• [Description of the task]:
Exact copy, pictures excluded: reproduce every record below.

(Stored data)
□ □ □ □ □

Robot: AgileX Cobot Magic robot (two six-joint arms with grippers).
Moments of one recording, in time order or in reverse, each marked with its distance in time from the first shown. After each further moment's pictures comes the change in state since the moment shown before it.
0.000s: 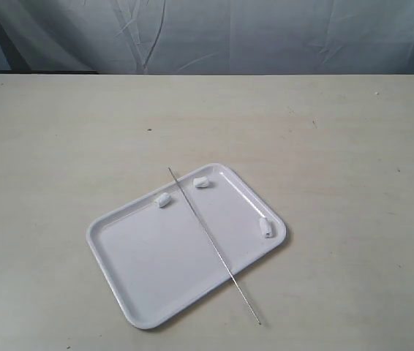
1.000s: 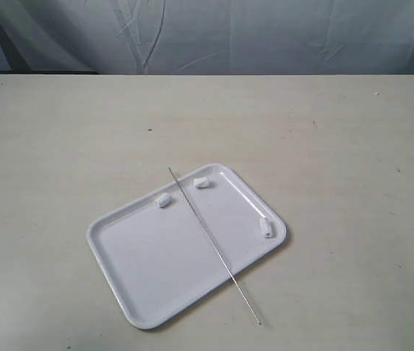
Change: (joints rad) left arm 0.002 -0.006 0.331 -0.523 -0.030 0.337; right arm -0.362 -0.023 0.160 0.286 0.046 -0.395
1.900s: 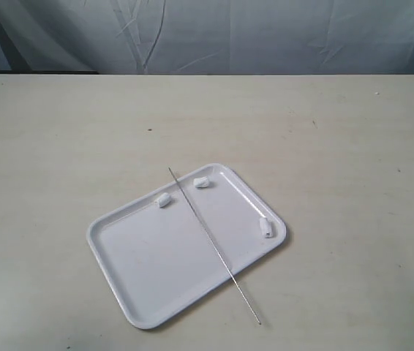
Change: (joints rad) left arm 0.058 0.000 0.000 0.080 -0.008 0.000; right arm -0.028 -0.006 0.000 0.171 0.015 -0.227
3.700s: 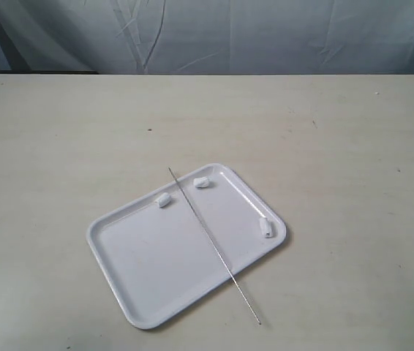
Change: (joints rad) left arm 0.002 0.000 0.000 -0.011 -0.021 0.000; right arm 0.000 0.000 0.000 0.009 0.025 0.000
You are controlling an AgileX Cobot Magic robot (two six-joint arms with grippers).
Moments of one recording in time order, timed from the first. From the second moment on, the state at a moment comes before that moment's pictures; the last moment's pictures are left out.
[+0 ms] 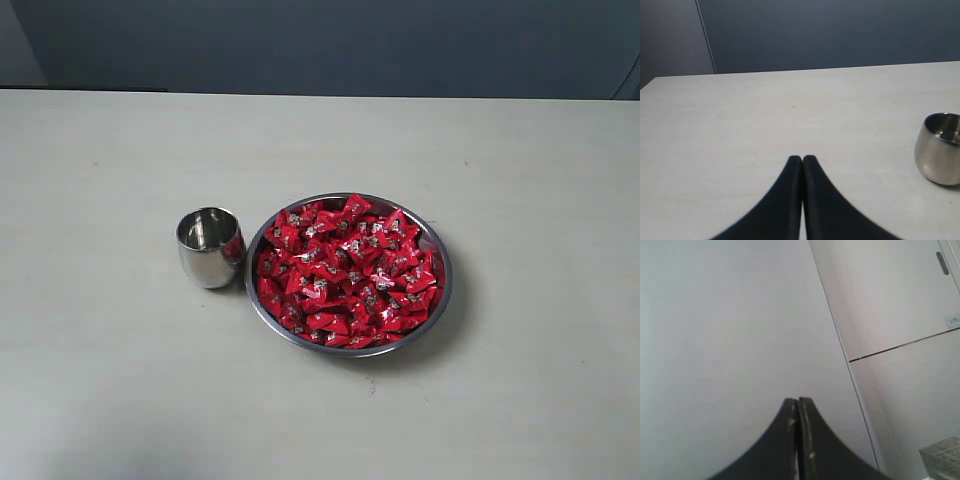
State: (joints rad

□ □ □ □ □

• [Result of the exercise]:
Robot: AgileX Cobot Magic robot (two six-joint arms with grippers).
Moments of one recording, in time order or in reverse, each marked with its distance in time from the first shown. After each further moment's pictures comes the change in state since the moment shown before it.
0.000s: 
1.000s: 
Change: (joints rad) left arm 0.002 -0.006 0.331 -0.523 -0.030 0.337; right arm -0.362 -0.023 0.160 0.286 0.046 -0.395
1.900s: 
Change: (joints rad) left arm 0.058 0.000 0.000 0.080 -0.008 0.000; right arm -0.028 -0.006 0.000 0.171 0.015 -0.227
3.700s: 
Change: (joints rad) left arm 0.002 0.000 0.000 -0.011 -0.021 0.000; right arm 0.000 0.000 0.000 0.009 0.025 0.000
You are controlling an AgileX Cobot Magic robot (two six-joint arms with grippers).
Moments of one recording in time order, timed from the first. From the second moment on, the state at a moment comes before that moment's pictures; the last moment's pictures are left out.
[+0 ms] 
State: (joints rad

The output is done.